To do:
Nothing in the records may be altered. Repeat them in full.

Data items:
---+---

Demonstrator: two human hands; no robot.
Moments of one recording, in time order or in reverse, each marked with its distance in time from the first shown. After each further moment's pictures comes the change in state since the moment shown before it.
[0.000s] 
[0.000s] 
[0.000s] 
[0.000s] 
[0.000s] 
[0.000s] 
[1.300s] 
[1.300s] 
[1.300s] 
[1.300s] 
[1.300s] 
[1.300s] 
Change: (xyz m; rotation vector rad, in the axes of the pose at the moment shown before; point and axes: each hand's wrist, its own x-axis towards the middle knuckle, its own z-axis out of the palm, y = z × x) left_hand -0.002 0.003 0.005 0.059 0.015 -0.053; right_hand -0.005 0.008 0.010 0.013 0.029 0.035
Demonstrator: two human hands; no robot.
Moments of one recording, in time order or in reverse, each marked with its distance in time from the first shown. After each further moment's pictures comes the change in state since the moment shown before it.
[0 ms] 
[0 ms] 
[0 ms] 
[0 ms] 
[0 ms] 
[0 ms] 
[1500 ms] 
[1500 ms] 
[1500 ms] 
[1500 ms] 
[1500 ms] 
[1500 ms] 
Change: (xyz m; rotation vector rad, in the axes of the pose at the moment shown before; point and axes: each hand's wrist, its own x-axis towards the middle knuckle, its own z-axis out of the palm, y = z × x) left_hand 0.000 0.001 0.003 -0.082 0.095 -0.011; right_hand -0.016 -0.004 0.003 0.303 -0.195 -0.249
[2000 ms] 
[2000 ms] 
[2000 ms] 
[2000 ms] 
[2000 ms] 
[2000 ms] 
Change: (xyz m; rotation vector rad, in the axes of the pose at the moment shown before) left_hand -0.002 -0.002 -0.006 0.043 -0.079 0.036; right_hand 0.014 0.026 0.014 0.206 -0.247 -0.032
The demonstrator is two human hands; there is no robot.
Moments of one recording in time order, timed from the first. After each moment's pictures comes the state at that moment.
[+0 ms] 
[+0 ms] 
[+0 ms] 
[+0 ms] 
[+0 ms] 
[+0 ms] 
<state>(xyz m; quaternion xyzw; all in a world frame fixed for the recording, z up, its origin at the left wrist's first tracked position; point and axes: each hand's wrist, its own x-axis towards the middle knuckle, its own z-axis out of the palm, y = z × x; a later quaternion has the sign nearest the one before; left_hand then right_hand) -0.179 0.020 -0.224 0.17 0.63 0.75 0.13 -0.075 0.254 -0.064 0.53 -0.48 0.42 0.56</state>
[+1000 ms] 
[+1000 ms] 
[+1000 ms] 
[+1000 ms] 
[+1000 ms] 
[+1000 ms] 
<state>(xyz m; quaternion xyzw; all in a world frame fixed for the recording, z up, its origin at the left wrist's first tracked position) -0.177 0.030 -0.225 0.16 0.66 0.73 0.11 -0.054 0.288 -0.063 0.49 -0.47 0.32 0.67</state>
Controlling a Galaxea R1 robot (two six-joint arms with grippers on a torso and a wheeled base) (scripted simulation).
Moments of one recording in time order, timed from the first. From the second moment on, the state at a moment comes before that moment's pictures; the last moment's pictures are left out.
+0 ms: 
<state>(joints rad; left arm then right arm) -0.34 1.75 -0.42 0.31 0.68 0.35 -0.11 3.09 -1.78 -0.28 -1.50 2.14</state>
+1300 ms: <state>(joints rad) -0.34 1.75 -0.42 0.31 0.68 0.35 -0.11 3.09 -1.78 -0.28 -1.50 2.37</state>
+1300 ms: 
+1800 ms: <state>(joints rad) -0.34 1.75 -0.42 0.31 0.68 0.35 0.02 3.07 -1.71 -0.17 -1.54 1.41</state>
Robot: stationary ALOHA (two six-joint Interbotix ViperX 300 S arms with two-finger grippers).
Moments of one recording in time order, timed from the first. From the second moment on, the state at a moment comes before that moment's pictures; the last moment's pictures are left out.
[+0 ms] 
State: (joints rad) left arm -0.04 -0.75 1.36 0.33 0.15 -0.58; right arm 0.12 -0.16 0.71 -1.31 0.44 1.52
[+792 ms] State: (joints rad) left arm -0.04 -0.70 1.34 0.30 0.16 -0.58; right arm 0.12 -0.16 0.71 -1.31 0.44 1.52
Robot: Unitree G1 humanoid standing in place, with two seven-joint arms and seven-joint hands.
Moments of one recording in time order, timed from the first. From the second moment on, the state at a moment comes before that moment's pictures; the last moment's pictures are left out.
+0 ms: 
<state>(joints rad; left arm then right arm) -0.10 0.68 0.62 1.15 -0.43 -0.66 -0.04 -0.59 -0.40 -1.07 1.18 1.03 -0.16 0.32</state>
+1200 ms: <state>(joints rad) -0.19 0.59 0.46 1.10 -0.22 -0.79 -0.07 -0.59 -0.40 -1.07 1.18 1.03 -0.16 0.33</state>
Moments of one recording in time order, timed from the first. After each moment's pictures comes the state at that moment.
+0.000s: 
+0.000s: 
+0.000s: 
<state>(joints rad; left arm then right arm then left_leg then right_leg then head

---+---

Result:
Demonstrator: two human hands; no robot.
Moments of one recording, in time order or in reverse, each marked with its distance in time from the first shown. After each further moment's pictures comes the change in state since the moment shown before it.
[0.000s] 
[0.000s] 
[0.000s] 
[0.000s] 
[0.000s] 
[0.000s] 
[1.300s] 
[1.300s] 
[1.300s] 
[1.300s] 
[1.300s] 
[1.300s] 
Change: (xyz m; rotation vector rad, in the axes of the pose at the moment shown before; point and axes: each hand's wrist, its own x-axis towards the middle knuckle, its own z-axis out of the palm, y = z × x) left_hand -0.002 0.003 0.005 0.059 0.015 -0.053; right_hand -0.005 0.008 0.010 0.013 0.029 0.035
Demonstrator: two human hands; no robot.
Moments of one recording, in time order or in reverse, each marked with its distance in time from the first shown. After each further moment's pictures comes the change in state since the moment shown before it.
[0 ms] 
[0 ms] 
[0 ms] 
[0 ms] 
[0 ms] 
[0 ms] 
[1500 ms] 
[1500 ms] 
[1500 ms] 
[1500 ms] 
[1500 ms] 
[1500 ms] 
Change: (xyz m; rotation vector rad, in the axes of the pose at the moment shown before; point and axes: each hand's wrist, its own x-axis towards the middle knuckle, its own z-axis out of the palm, y = z × x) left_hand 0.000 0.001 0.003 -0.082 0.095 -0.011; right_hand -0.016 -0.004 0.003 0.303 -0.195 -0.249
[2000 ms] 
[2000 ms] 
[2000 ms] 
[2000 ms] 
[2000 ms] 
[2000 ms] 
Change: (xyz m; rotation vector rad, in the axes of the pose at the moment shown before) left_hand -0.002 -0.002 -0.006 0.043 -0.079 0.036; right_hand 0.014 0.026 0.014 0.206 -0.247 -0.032
The demonstrator is two human hands; there is no robot.
Moments of one recording in time order, timed from the first. After each moment's pictures comes the state at that moment.
[+0 ms] 
[+0 ms] 
[+0 ms] 
[+0 ms] 
[+0 ms] 
[+0 ms] 
<state>(xyz m; quaternion xyzw; all in a world frame fixed for the recording, z up, its origin at the left wrist's first tracked position; point and axes: each hand's wrist, its own x-axis towards the middle knuckle, its own z-axis out of the palm, y = z × x; a later quaternion has the sign nearest the one before; left_hand then right_hand) -0.179 0.020 -0.224 0.17 0.63 0.75 0.13 -0.075 0.254 -0.064 0.53 -0.48 0.42 0.56</state>
[+1000 ms] 
[+1000 ms] 
[+1000 ms] 
[+1000 ms] 
[+1000 ms] 
[+1000 ms] 
<state>(xyz m; quaternion xyzw; all in a world frame fixed for the recording, z up, its origin at the left wrist's first tracked position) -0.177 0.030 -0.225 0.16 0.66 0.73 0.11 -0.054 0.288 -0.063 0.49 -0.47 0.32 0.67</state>
Controlling a Galaxea R1 robot (two six-joint arms with grippers on a torso and a wheeled base) (scripted simulation).
Moments of one recording in time order, timed from the first. From the second moment on, the state at a moment comes before that moment's pictures; the last moment's pictures are left out.
+0 ms: 
<state>(joints rad; left arm then right arm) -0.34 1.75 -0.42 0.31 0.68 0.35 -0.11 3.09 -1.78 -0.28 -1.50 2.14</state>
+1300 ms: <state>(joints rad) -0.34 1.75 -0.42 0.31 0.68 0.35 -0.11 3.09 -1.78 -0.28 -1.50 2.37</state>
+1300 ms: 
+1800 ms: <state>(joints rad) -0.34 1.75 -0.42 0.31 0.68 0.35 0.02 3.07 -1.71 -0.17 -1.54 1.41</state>
Robot: stationary ALOHA (two six-joint Interbotix ViperX 300 S arms with two-finger grippers).
Moments of one recording in time order, timed from the first. From the second moment on, the state at a moment comes before that moment's pictures; the last moment's pictures are left out.
[+0 ms] 
State: (joints rad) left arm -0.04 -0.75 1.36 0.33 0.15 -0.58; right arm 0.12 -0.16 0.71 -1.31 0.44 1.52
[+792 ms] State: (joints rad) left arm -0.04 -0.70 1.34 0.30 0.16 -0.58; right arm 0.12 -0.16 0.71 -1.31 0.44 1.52
Robot: Unitree G1 humanoid standing in place, with two seven-joint arms and seven-joint hands.
Moments of one recording in time order, timed from the first. From the second moment on, the state at a moment comes before that moment's pictures; the last moment's pictures are left out.
+0 ms: 
<state>(joints rad; left arm then right arm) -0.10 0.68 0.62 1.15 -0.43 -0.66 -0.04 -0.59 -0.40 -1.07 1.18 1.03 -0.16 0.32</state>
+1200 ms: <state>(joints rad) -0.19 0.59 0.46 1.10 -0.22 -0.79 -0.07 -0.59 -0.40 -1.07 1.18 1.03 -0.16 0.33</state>
Moments of one recording in time order, timed from the first. After each moment's pictures comes the state at that moment.
+0.000s: 
+0.000s: 
+0.000s: 
<state>(joints rad; left arm then right arm then left_leg then right_leg then head

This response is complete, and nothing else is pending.